Silky-thin rice sheets, rolled to order and steamed to a glistening sheen, are wrapped around melting tender honey-glazed barbecue pork. More barbecue pork is stuffed into sweetly puffy buns. The skins on water chestnut dumplings are so delicate they're translucent. Pan-fried turnip cakes flake into meaty chunks. Chewy jellyfish, marinated in aged balsamic, are served intact with frilly edges (rather than being cut into strips), something I've never seen before.
We order an apple-roasted Peking duck, one of the restaurant's specialties. The crackling skin, lacquered to a dark-golden gloss, is carved tableside. We dip the dainty squares into raw sugar granules, which pop against the softly oozy fat cap. The meat is served with pancakes so wispy they cling like Saran wrap. Curiously, the acrid whiff of smoke, dominant when the duck was presented, hasn't penetrated the dark flesh. The slightly gamey flavour is pure and clean.
The meal is so delicious, the company so delightful, the pacing of the dishes so relaxed, we order another bottle of wine. It's a gorgeous, honey-yellow Gewurztraminer from Alsace, full-bodied and bursting with aromatic stone fruit.
This is the most leisurely, thoroughly enjoyable dim sum I've ever experienced. It's also the most expensive, at nearly $60 a head, before wine.
Everything was perfect, I tell Mr. Yang, who has been hovering attentively.
"That's because you ordered like a Cantonese person this time," he observes approvingly.
Revisiting the lobster: It's perfect
Late Thursday night and the restaurant is quiet. Perhaps everyone in the kitchen is bored and impatient. Why else would the food be flying out at such a rapid, whip-speed pace?

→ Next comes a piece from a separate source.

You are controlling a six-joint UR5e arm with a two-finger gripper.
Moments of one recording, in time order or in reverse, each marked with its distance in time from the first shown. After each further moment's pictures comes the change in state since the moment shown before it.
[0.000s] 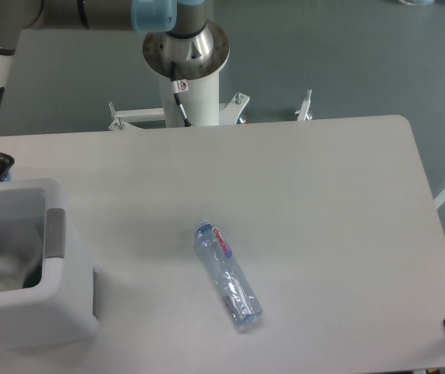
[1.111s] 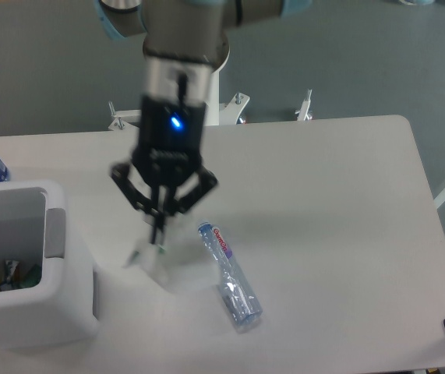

Double-boiled soup – which should be crystal-clear, especially at $20 a bowl – is floating with meat particles. Brussels sprouts are wok-tossed with unusually large and uncomfortably fiery shards of bird's-eye chilli.
We're onto the mains before we've even finished dim sum. The table is covered with dishes and no sense of order. If Mr. Yang were here, I would tell him that I know enough about Cantonese dining to know that this rushed service is lacking.
We revisit the lobster. This time, it's perfect. The flesh is springy, the tofu is silky, the thick sauce gently hums with Sichuan peppercorns that build in intensity at the back of the throat without overpowering.
Before heading out, I go to the bathroom. Unisex bathrooms are the worst. Why do men find it so difficult to hit their target? The first stall has a puddle on the floor in front of the toilet. I try the second one – another puddle.
Really? I just paid $300 for dinner, without any wine, and now I have to mop up the bathroom floor?
I'm sure Mr. Yang will consider it uncouth – and extremely un-Cantonese – for me to mention the messy state of the bathroom. But this final impression leaves a taste in the mouth even worse than dead lobster.